**WHAT THE TASK ASKS**
After counting the lines below that contain "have", reply with that number alone.

**EXCERPTED RECORDS**
━━━━━━━━
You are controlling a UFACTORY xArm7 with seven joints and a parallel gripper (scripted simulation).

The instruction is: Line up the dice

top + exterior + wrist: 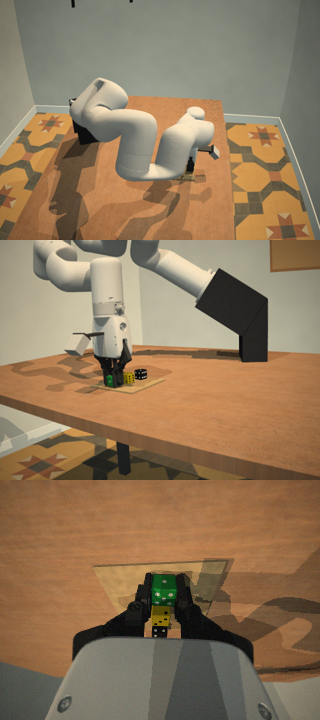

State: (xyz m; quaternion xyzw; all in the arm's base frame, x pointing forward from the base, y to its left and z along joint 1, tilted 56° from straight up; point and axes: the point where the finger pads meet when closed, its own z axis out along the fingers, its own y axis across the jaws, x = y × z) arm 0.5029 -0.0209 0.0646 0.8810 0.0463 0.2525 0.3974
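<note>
The green die lies 10 mm below my hand. From my hand the other things lie so: tan mat (50 mm behind, 10 mm to the left, 30 mm below); yellow die (50 mm behind, 10 mm to the left, 10 mm below); black die (100 mm behind, 10 mm to the left, 10 mm below).
</note>
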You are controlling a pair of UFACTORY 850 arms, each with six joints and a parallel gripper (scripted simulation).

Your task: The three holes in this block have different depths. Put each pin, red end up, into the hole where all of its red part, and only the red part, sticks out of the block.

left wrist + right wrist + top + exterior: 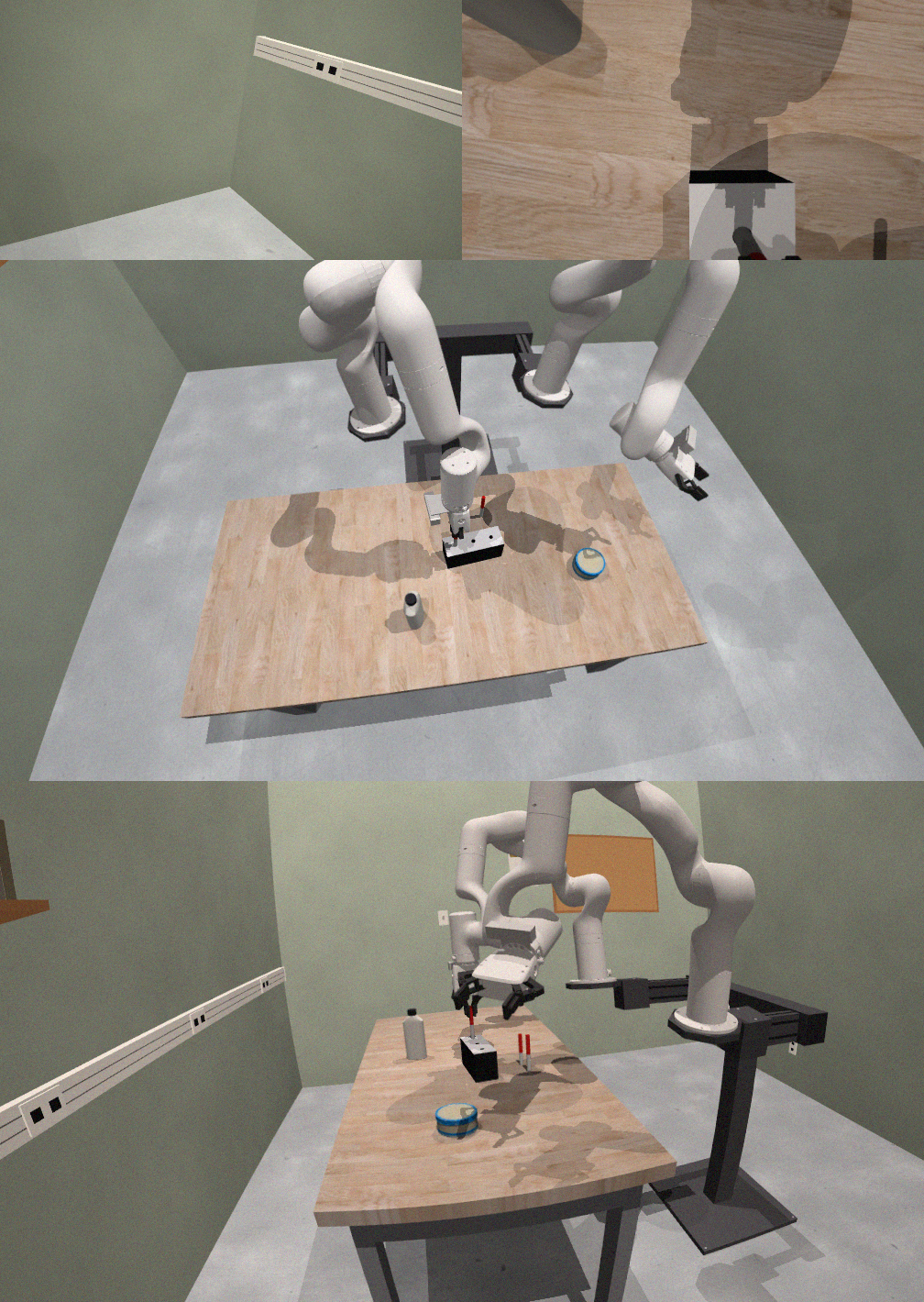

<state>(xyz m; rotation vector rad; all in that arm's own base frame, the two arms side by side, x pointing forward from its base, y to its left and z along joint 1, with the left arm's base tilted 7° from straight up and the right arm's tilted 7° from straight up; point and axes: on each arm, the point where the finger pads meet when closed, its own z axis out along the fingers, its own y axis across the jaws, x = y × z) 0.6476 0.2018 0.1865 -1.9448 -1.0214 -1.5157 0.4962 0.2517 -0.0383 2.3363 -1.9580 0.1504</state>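
Note:
My right hand is 140 mm above the black block and 60 mm to the right of it. Round my right hand: round blue-rimmed tin 420 mm to the left, 160 mm below, 150 mm ahead; grey bottle 180 mm to the right, 170 mm ahead, 70 mm below.

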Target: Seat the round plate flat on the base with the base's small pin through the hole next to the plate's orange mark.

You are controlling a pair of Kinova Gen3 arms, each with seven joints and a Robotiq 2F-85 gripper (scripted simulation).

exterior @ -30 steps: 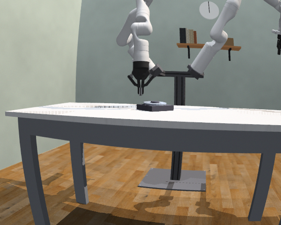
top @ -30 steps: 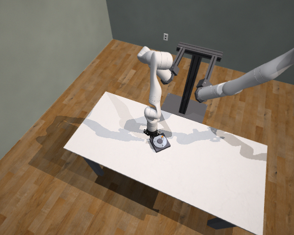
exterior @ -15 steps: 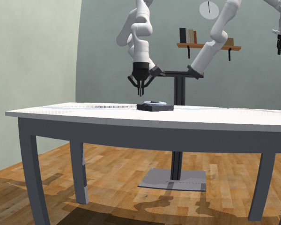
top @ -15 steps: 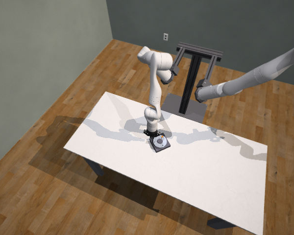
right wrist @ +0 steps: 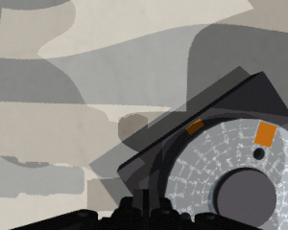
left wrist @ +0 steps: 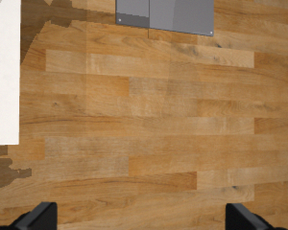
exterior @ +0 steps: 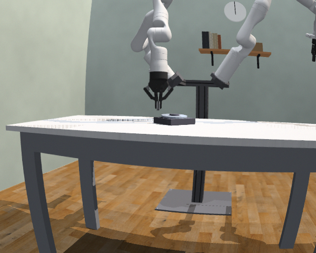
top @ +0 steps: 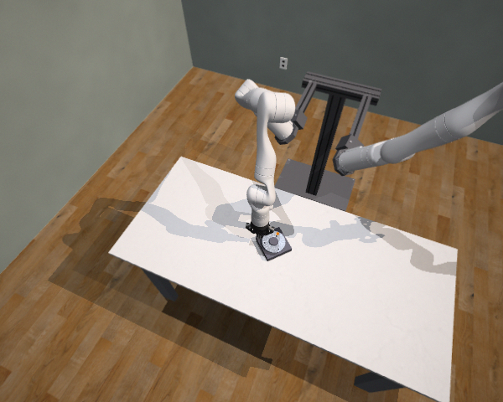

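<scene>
The brass pin lies 40 mm behind my right hand, 30 mm to the left of it and 50 mm below it. Also, from my right hand: dark square base (30 mm behind, 60 mm to the left, 60 mm below); then round plate (30 mm behind, 60 mm to the left, 40 mm below); then central hub (30 mm behind, 60 mm to the left, 40 mm below).
</scene>
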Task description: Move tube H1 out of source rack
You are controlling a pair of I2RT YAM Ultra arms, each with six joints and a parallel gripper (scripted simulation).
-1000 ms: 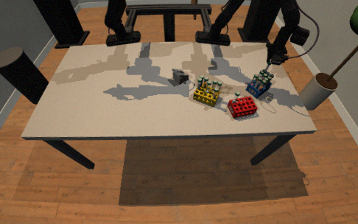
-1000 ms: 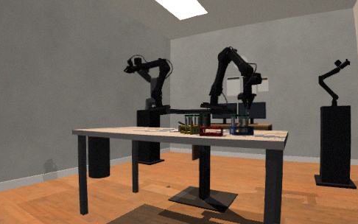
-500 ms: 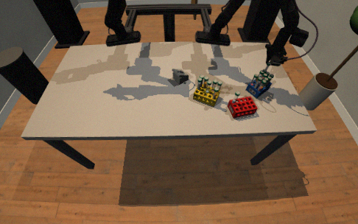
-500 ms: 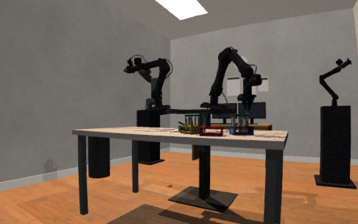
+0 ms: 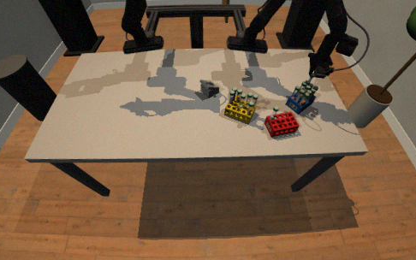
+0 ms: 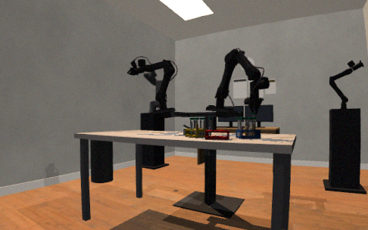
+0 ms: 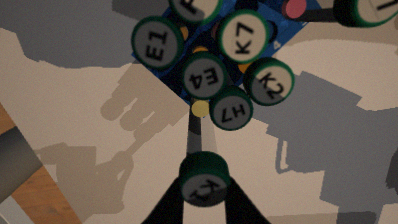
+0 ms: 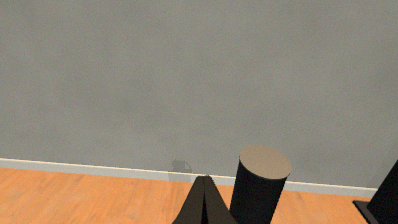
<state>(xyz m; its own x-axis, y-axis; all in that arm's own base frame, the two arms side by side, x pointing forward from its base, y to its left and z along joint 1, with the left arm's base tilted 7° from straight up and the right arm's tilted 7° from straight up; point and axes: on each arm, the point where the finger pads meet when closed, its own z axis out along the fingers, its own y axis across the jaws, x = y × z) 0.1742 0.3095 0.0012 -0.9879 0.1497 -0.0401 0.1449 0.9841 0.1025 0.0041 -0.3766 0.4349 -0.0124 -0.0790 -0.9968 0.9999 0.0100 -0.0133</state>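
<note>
My left gripper is now 13 cm above the blue rack RA, 6 cm short of it and 3 cm to the left of it. Also, from my left hand: red rack QR: 21 cm ahead, 17 cm to the right, 13 cm below; tube: 22 cm to the right, 20 cm ahead, 9 cm below; yellow rack RB: 35 cm to the right, 13 cm below, 13 cm ahead.
</note>
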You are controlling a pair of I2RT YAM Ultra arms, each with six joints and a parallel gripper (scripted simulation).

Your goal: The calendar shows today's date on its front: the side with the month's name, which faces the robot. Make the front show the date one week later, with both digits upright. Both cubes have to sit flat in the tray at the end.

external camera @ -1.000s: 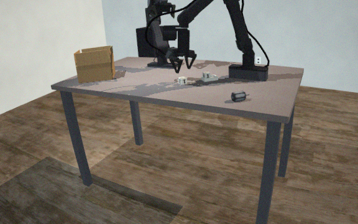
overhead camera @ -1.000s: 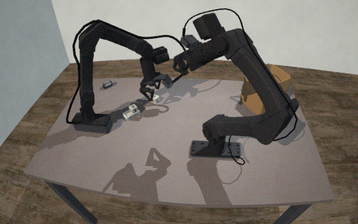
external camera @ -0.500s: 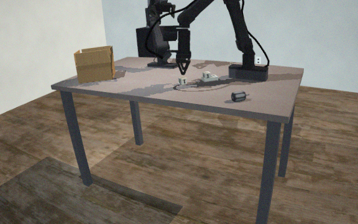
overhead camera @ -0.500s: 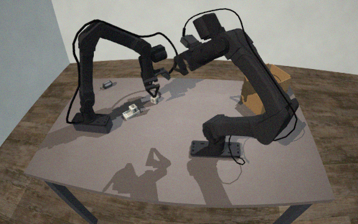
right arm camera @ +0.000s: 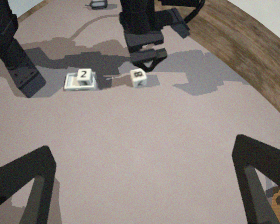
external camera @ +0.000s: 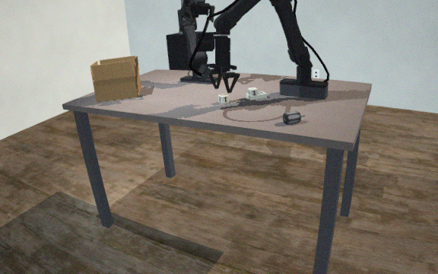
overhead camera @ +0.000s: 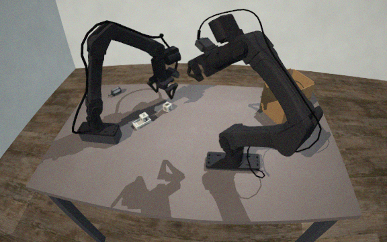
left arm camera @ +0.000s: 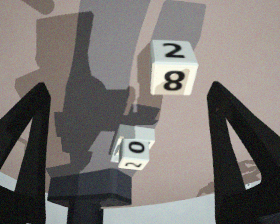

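The white calendar tray lies 15 cm behind my left hand, 6 cm to the left of it and 6 cm below it. Also, from my left hand: cardboard box 9 cm ahead, 57 cm to the right.
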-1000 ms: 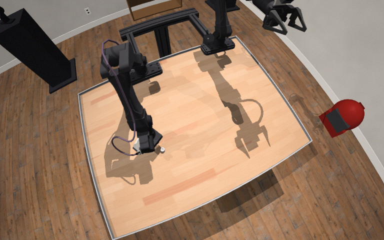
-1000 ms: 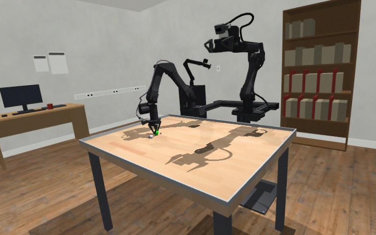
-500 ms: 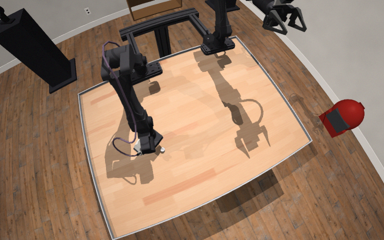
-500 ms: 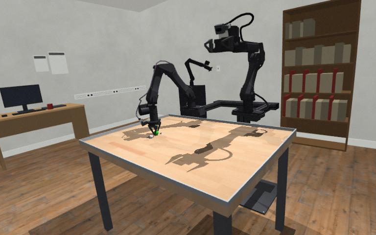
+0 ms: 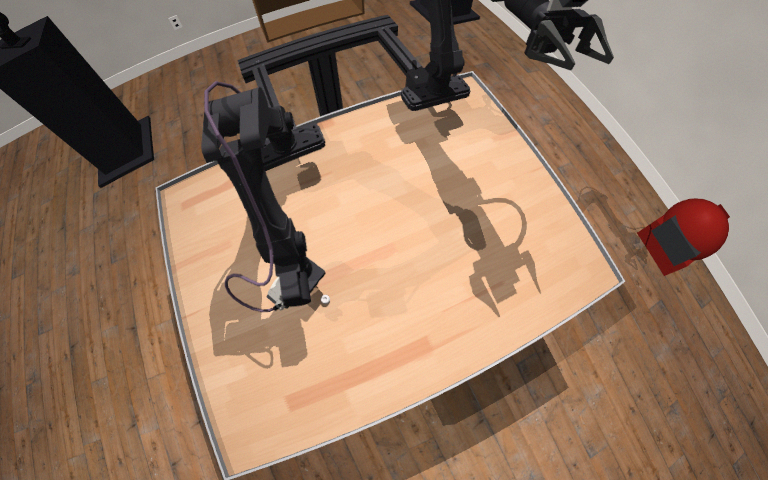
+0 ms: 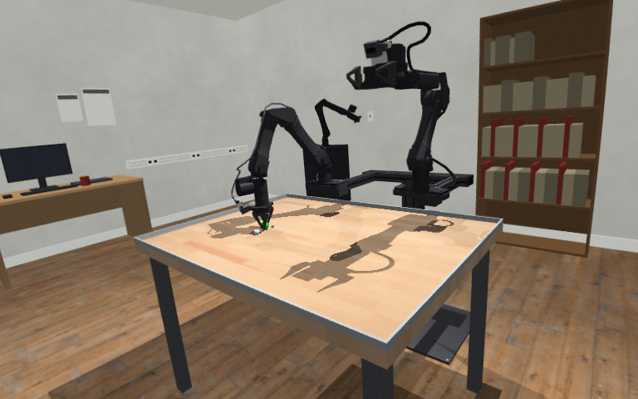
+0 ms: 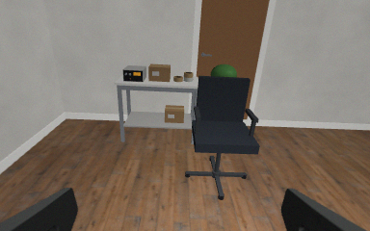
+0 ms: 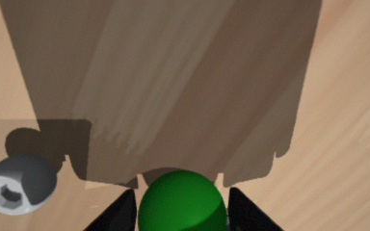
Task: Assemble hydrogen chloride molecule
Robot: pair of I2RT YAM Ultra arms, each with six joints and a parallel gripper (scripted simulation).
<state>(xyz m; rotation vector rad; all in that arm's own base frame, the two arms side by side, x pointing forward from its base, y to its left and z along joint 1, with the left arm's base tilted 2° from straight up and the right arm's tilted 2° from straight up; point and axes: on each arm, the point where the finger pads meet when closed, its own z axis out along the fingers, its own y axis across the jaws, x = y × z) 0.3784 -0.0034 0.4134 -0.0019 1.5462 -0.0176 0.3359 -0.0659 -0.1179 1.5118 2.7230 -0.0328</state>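
Observation:
The grey peg is 30 mm behind my right hand, 10 mm to the left of it and 10 mm below it. The rest, counted from my right hand: green ball (right at my right hand); then white ball (60 mm ahead, 20 mm to the left, 10 mm below).

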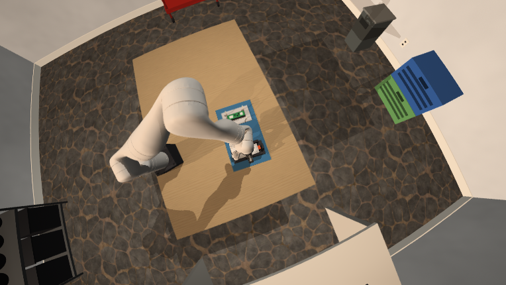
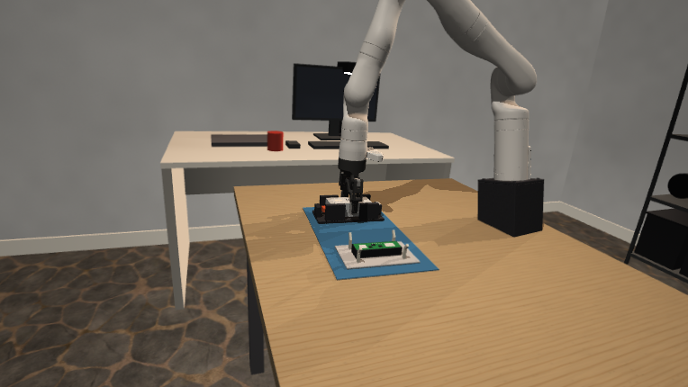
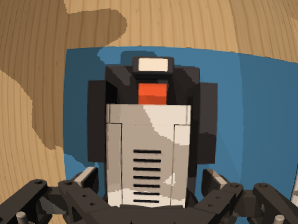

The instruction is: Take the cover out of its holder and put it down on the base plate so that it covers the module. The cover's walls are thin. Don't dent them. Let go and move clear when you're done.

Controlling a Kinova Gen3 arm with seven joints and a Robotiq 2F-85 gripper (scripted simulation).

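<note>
The cover is right at my hand.
</note>
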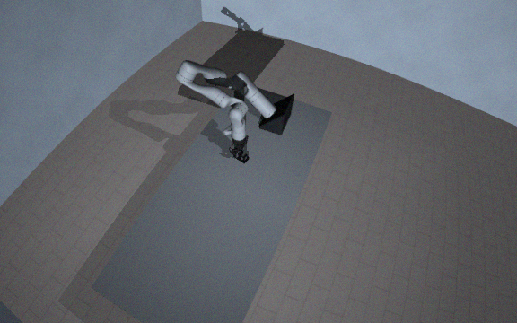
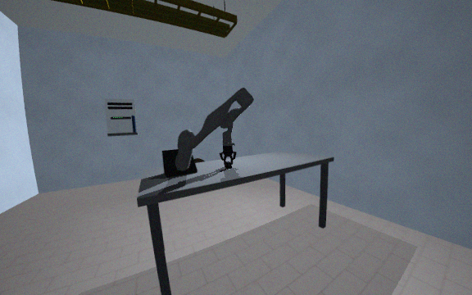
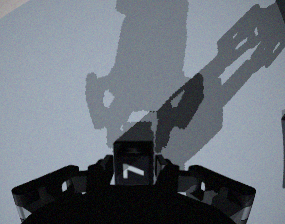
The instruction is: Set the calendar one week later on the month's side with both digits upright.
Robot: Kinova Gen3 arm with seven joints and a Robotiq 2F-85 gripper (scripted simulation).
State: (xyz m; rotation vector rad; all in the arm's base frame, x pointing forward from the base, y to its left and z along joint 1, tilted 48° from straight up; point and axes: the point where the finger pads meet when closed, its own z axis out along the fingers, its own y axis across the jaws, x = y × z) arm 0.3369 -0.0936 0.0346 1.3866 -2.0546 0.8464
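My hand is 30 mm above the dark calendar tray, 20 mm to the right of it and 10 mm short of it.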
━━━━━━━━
**FINISHED TASK**
2